One indelible fact that the rankings have revealed is that India still remains one of the toughest places to do business in the world. Ranked 130th out of 190 countries, there is still a lot of work to be done to appear among the top 50.
Access to electricity aside, India's performance on most other parameters remains far from satisfactory. In starting a business, the country has slipped four places since last year, sitting at 155th position. The nation's procedural framework related to registration of companies and ineffective management under the respective shops and establishments laws have once again come under scrutiny. It takes 14 procedures and 26 days to register an enterprise in India.
In registering property, the country has dropped two places and is ranked 138th. Though the nation has performed better in terms of days taken to register property as compared to South Asia, the lack of a national database with records of disputes and the time taken in resolving disputes have led to a score of 2.5/8 in the land dispute resolution index. The evidence points to the fact that administrative issues with the Land Acquisition, Rehabilitation and Resettlement Act, 2013, still remain, plaguing corporates and individuals alike. In getting credit, India ranks 44th, underperforming by two spots since last year. The lack of an integrated collateral registry, which is expected to change with the implementation of the recent amendments to debt recovery laws, and preference of tax payouts over creditor repatriation in the liquidation process are factors leading to the slide.
In protecting minority investors, India has slipped three places with continuing concerns over conflicts of minority interest regulations, corporate transparency, separation of powers and shareholder governance norms. Some of the changes to the company law seem to have aided India's performance, reflected in its 10/10 score in the shareholder rights index, while certain other advancements seemed to have been overlooked. The further implementation of the new regime is vital for the country to improve in this regard.

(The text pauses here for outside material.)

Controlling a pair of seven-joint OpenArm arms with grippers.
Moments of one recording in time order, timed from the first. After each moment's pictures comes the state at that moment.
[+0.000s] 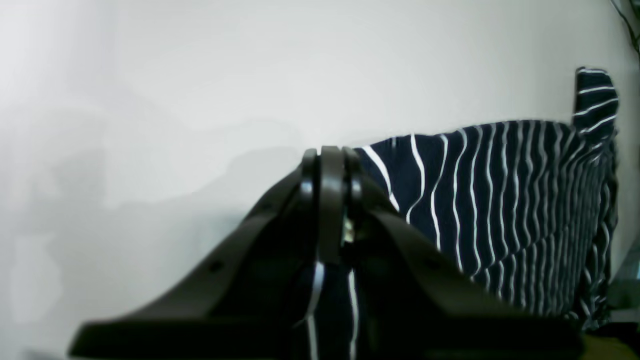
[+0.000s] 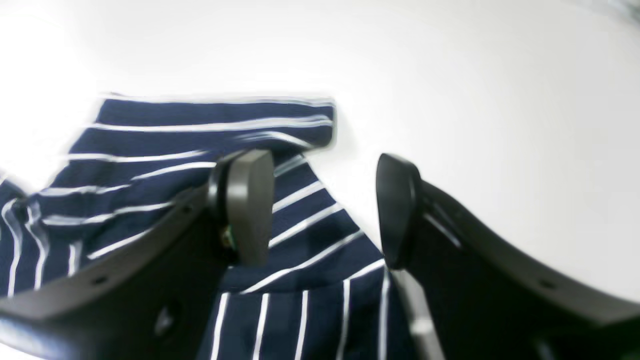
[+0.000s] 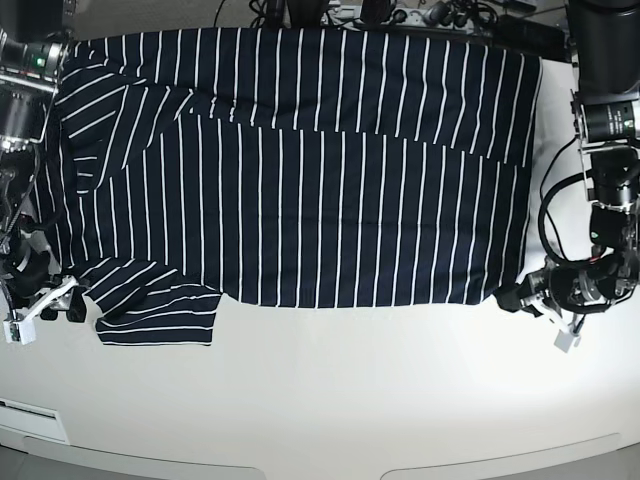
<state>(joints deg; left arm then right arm) -36.4 -31.6 2.8 39.1 -58.7 -30.9 61.6 19.5 29.5 14.6 63.2 30.1 26.9 -40.3</state>
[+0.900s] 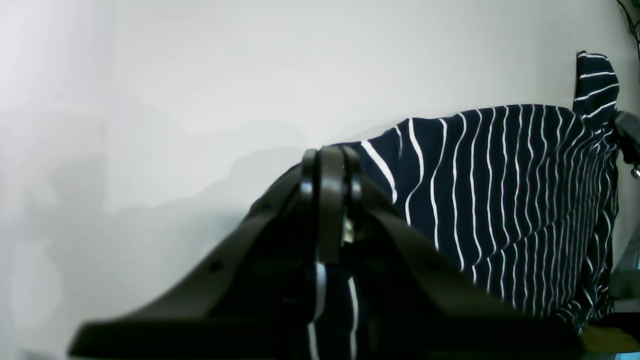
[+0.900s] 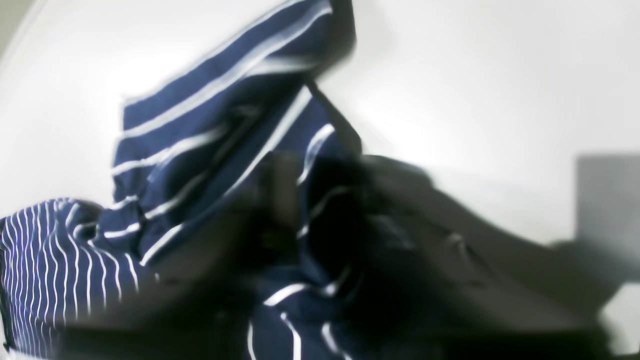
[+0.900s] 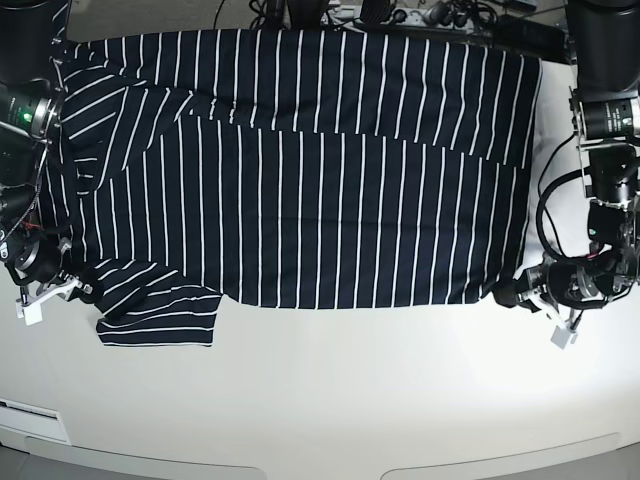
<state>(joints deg) -35.8 -31.6 2.8 39.2 -58.9 -32.2 62.1 30.7 29.2 14.7 30.9 42.8 40.1 -45.9</state>
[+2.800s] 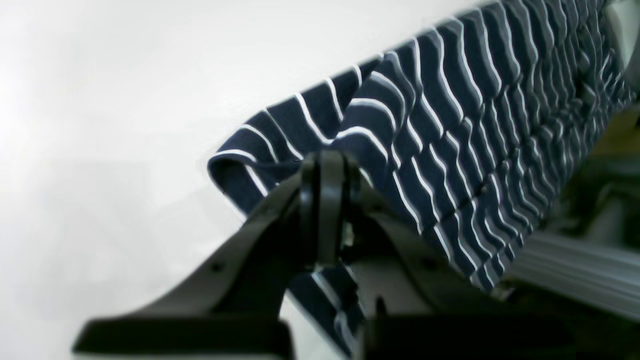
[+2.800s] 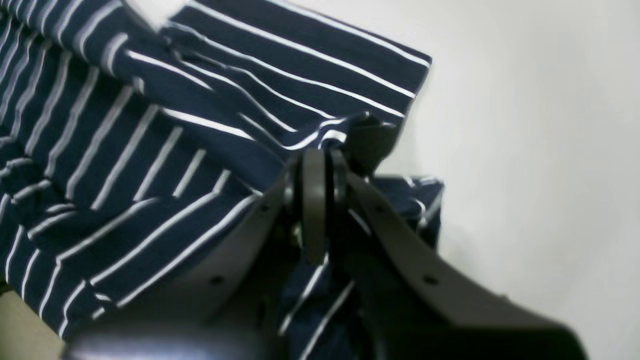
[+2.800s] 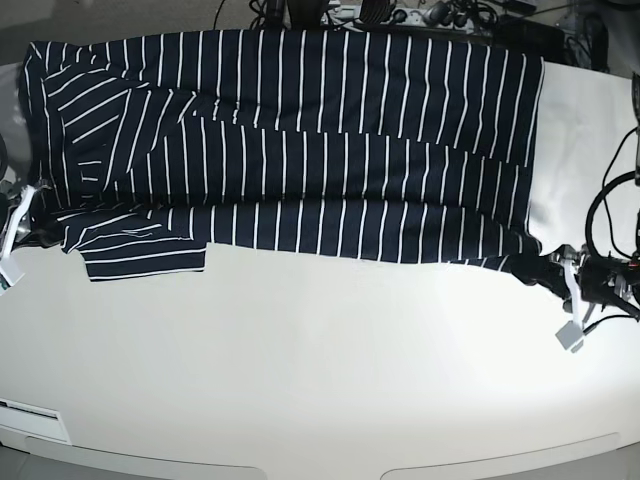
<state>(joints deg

In enforcing contracts, India still ranks almost at the bottom of the pack at 172, though it has climbed six places since the previous year. According to the rankings, the average time taken to resolve disputes in the country is 1,420 days (3.9 years), as compared to 553 days (1.5 years) in OECD countries. The largest quotient of this figure is attributed to the time taken in the trial and judgment phase alone, caused by India's gargantuan problem of backlogs in the judicial structure.

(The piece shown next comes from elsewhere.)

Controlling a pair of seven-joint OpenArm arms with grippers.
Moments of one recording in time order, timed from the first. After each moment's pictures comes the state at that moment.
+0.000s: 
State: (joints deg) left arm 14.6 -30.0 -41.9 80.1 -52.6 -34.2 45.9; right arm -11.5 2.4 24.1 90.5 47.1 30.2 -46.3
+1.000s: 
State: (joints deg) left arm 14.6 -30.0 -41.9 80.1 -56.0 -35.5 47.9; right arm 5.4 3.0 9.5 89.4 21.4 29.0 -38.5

The case management and automation indices scores are 0.5/6 and 2/4, respectively, highlighting India's problems with adjournments in the court process and the lack of electronic case management tools. The advent of commercial courts and legislative efforts towards making court procedures more timely and efficient are yet to be reflected in reality.
Still, not all looks grim. With the formalisation of the insolvency code and the implementation of the goods and services tax framework, alongside the prime minister's swift calls for scrutiny of this year's ranking, one can hope for better performance in the future.